• PROBLEM TO SOLVE
Which lines of the data contain the string "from"? Copy every one of them.

• DATASET RECORDS
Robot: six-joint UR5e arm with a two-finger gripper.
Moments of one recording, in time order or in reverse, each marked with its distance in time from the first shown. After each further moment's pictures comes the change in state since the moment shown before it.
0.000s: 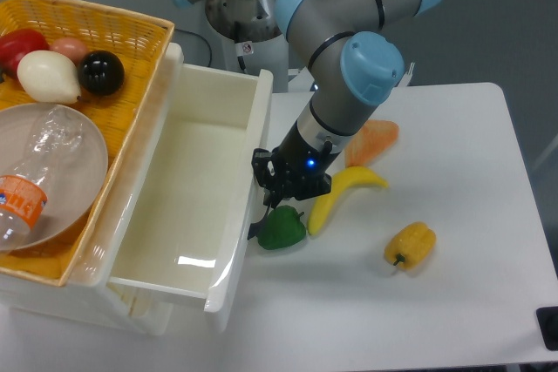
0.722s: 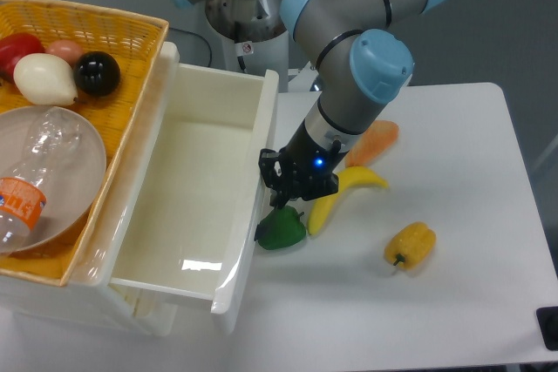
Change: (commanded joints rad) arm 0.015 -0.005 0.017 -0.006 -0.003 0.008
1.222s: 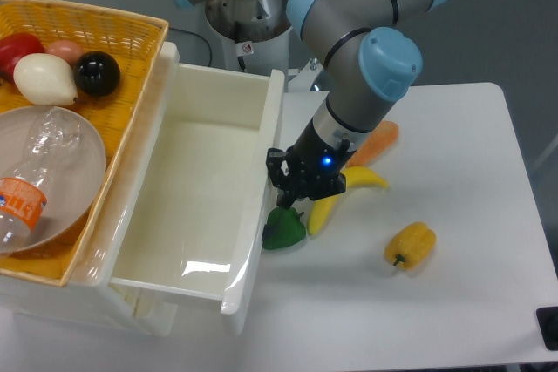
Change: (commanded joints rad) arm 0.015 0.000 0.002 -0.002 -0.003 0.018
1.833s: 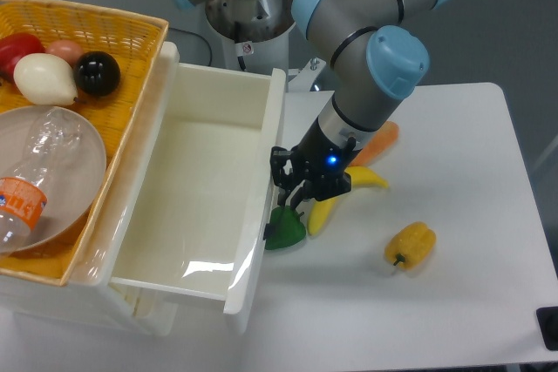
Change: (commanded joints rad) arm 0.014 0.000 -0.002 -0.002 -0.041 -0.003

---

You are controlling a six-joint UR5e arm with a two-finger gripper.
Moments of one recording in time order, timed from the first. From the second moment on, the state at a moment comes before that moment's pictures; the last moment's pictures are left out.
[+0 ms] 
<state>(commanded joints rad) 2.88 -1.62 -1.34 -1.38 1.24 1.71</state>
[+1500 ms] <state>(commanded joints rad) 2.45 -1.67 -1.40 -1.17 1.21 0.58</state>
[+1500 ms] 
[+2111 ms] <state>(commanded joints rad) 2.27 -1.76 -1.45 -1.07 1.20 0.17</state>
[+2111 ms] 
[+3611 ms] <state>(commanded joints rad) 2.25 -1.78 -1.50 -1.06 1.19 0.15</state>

• SOLUTION TO THE PROBLEM
Moments of one recording, in time order or in reverse, each marked with its distance in time from the first shown. After each further moment's pictures comes the change in state since the moment shown before it.
Moments of one recording in time order, timed from the first. From the second moment on, the state at a moment comes before that moment's pictures; the last moment's pictures are left out.

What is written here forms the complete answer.